Char stepped back to let them in.
“Cool place,” Damien said. “I like the teepee.”
She was so overcome by emotion she had to clear her throat twice to be able to speak. “Thanks.”
“You’re not working, are you?” Eli asked. “We were going to drive around back when we noticed your lights on.”
She locked the door behind them. The aroma of roasted meat filled the air, making her mouth water. “I was on the Web cam with my Aunt Pam. She told me the strangest thing. I—”
Eli exchanged a quick look with Damien before breaking in. “Sorry to interrupt but Joe wrote out specific instructions about how to finish cooking everything. Can we talk while we take this stuff next door?”
She reached for the bag Eli carried. “Sure. Of course.” She spotted two bottles of wine wedged between several plastic containers and a loaf of bread.
“Awesome spears,” Damien exclaimed as they wound through the displays. “They could do some damage.”
Char stifled a grin. “I’ll introduce you to the artist who carves them. How’s your hand, by the way? No lingering problems with your fine motor skills?”
“I’m better than a hundred percent. In fact, I’m two hundred percent. Unfortunately, some people don’t believe that. Some people won’t let me drive until I get written clearance from a doctor. Can you believe it?”
The two men argued about law versus common sense and personal liberty the entire time it took to unpack the cooler and the bags. Char loved every minute of the quick-witted, good-natured exchange. She wondered if this was the way real families were supposed to act.
“So, Char,” Eli said, handing her the last of the cold stuff to put away while Damien slid the roast into the oven and closed the door. “We wanted to—”
“Wait. Are these cranberries?” she asked, cracking the lid on the small plastic container.
“Yes, but they’re made with chipotle peppers. Mae says the recipe is killer with venison.”
Char looked at Damien. “Interesting. Learn something new every day.”

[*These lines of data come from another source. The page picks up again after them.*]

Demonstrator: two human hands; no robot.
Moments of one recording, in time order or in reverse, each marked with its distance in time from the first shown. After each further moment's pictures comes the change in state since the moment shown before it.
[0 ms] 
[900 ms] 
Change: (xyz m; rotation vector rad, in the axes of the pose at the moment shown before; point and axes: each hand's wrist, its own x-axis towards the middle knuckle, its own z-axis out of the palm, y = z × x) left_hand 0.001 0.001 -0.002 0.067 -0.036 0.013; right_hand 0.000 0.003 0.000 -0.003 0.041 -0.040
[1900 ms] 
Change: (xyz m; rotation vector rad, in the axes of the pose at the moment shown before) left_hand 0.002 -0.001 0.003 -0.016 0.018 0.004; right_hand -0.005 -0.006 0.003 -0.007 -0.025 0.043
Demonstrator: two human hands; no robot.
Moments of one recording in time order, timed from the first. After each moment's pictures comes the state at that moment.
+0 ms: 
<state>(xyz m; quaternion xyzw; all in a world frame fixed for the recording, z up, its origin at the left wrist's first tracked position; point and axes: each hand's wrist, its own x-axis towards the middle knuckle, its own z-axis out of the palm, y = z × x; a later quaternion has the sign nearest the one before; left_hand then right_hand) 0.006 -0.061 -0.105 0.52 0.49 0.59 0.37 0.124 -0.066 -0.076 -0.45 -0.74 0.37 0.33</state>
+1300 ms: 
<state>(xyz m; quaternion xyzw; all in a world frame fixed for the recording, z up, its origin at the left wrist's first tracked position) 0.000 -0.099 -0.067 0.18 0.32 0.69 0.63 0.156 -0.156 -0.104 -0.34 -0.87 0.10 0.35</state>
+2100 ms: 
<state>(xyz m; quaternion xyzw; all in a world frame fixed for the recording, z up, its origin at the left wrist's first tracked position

Since I’m not a fan of chipotle, here’s my version of that recipe:

Cranberries Jalapeño

12 ounce bag of fresh cranberries (rinsed and sorted)
½ C cranberry juice
½ C sugar
1-2 fresh jalapeño peppers, depending on desire heat level (I cook it whole then pull out when soft to remove seeds and chop)
sea salt to taste

Place all ingredients in saucepan. Cover and cook over medium heat until the cranberries begin to burst. Remove peppers. Let rest until cool enough to cut. Remove seeds, mince. Add back into the cranberries. Stir to mix. Add desired salt to taste.

Serve warm.

Have a very Happy Thanksgiving!

You can purchase BLACK HILLS NATIVE SON from my online bookstore: HERE and save 50% off using this coupon code: K2IR2OH4NN

Happy reading.



  1. Amy, thanks so much for sharing my thoughts on Thanksgiving! I know a lot of people start decorating early, but that's my preferred sport on Black Friday. :-)

    1. You're welcome! Thanks for being on the blog today! I agree. I love Christmas, but I make myself wait until Black Friday. That's how it was done when I was growing up.